The Commission's related evaluation of the amendments is contained
in a Safety Evaluation dated October 31, 2011.
No significant hazards consideration comments received: No.
[[Page 70777]]
Nebraska Public Power District, Docket No. 50-298, Cooper Nuclear
Station, Nemaha County, Nebraska
Date of amendment request: October 29, 2010, as supplemented by
letters dated June 10 and August 31, 2011.

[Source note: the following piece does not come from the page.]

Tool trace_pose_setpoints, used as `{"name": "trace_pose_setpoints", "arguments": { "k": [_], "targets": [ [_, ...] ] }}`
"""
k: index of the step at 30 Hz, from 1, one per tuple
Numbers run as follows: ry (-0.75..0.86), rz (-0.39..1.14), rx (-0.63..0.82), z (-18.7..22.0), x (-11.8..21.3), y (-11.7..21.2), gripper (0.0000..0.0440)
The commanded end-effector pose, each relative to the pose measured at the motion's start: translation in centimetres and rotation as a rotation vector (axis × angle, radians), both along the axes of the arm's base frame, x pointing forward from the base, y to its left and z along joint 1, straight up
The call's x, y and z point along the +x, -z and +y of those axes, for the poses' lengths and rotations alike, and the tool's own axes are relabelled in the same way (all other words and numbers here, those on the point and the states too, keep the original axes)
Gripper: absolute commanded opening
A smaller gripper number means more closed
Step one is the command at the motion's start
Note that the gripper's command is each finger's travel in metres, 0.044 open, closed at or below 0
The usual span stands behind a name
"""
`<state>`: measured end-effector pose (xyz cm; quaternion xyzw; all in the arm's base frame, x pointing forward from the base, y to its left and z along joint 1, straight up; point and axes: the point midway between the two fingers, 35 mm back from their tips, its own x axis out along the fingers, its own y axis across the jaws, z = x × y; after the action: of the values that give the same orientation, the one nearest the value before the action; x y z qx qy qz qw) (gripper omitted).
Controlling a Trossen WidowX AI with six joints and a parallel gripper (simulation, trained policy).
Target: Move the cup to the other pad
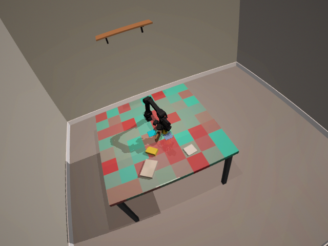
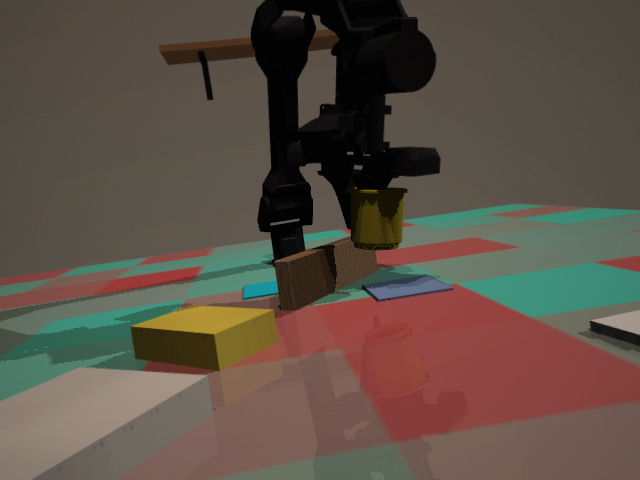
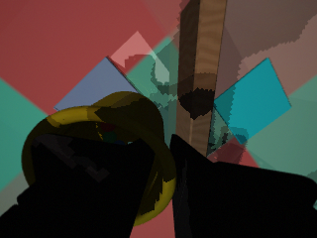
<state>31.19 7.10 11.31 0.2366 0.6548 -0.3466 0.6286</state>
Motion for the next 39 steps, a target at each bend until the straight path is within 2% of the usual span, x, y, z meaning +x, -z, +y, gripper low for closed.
{"name": "trace_pose_setpoints", "arguments": {
  "k": [1, 18, 39],
  "targets": [
    [0.029, -0.015, 0.009, -0.5, -0.1, -1.1, 0.0005],
    [0.158, -0.09, 0.023, -4.4, -0.3, -3.6, 0.0],
    [0.287, -0.151, 0.021, -8.7, -1.9, -3.3, 0.0]
  ]
}}
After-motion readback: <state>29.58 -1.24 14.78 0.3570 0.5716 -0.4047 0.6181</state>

Brief description of amendment: The amendment revised the
acceptance criteria in CNS Technical Specification (TS) 3.8.4, ``DC
[Direct Current] Sources--Operating,'' Surveillance Requirement (SR)
3.8.4.1, and TS 3.8.6, ``Battery Cell Parameters,'' Table 3.8.6-1,
``Battery Cell Parameter Requirements.'' Specifically, amendment
revised the acceptance criteria in TS SR 3.8.4.1 and TS Table 3.8.6-1
by revising the battery terminal voltage on float charge and specific
gravity acceptance criteria to ensure that the safety-related batteries
can perform their safety functions and will remain operable during
postulated design basis events.
Date of issuance: October 28, 2011.
Effective date: As of the date of issuance and shall be implemented
within 60 days of issuance.
Amendment No.: 239.
Renewed Facility Operating License No. DPR-46: Amendment revised
the Facility Operating License and Technical Specifications.